··· EXERCISE DATA
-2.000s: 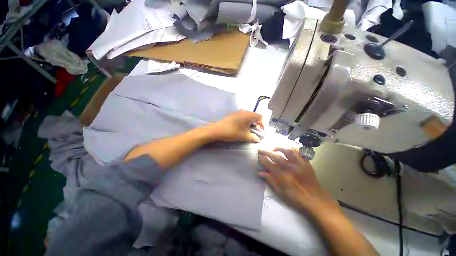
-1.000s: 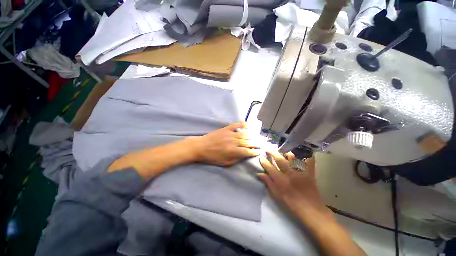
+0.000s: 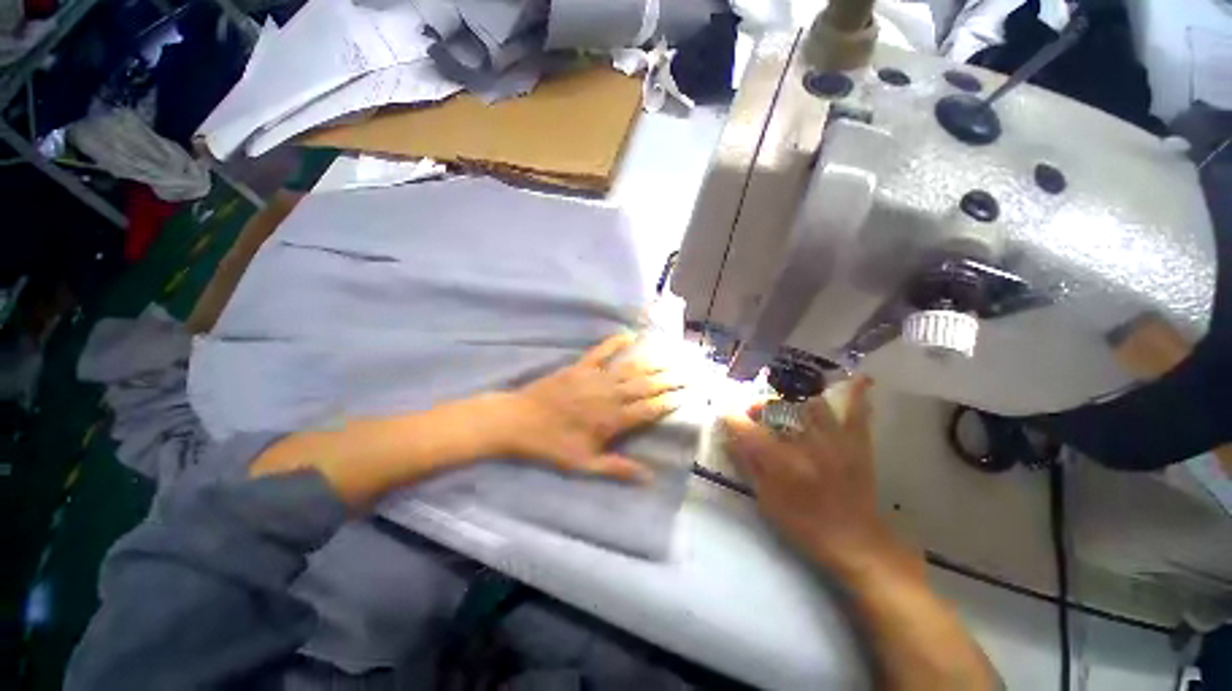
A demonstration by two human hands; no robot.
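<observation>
A light grey garment panel (image 3: 432, 270) lies flat on the white tabletop, its right edge under the lit head of the sewing machine (image 3: 865, 216). Short dark dart lines show on it. My left hand (image 3: 581, 412) lies flat on the panel, fingers spread, just left of the needle area. My right hand (image 3: 811, 473) is right of the panel's edge, fingers apart beside the presser foot area, its fingertips partly lost in glare. The needle and presser foot are washed out by the lamp.
A brown cardboard sheet (image 3: 541, 128) with cut pieces on it lies behind the panel. Black loops (image 3: 986, 439) and a dark cord (image 3: 1061, 567) are right of my right hand. Grey cloth (image 3: 142, 392) hangs at the left above the green floor.
The panel's near right edge has shifted up and left. My left hand has spread flat on it. My right hand has come off the cloth and opened beside the presser area.
</observation>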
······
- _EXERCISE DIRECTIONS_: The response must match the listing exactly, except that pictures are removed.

- _WRITTEN SOLUTION_:
-2.000s: 
-1.000s: 
+0.000s: 
A demonstration by two human hands; no robot.
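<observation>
A light grey garment panel (image 3: 432, 270) lies flat on the white tabletop, its right edge under the lit head of the sewing machine (image 3: 865, 216). Short dark dart lines show on it. My left hand (image 3: 581, 412) lies flat on the panel, fingers spread, just left of the needle area. My right hand (image 3: 811, 473) is right of the panel's edge, fingers apart beside the presser foot area, its fingertips partly lost in glare. The needle and presser foot are washed out by the lamp.
A brown cardboard sheet (image 3: 541, 128) with cut pieces on it lies behind the panel. Black loops (image 3: 986, 439) and a dark cord (image 3: 1061, 567) are right of my right hand. Grey cloth (image 3: 142, 392) hangs at the left above the green floor.
The panel's near right edge has shifted up and left. My left hand has spread flat on it. My right hand has come off the cloth and opened beside the presser area.
</observation>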

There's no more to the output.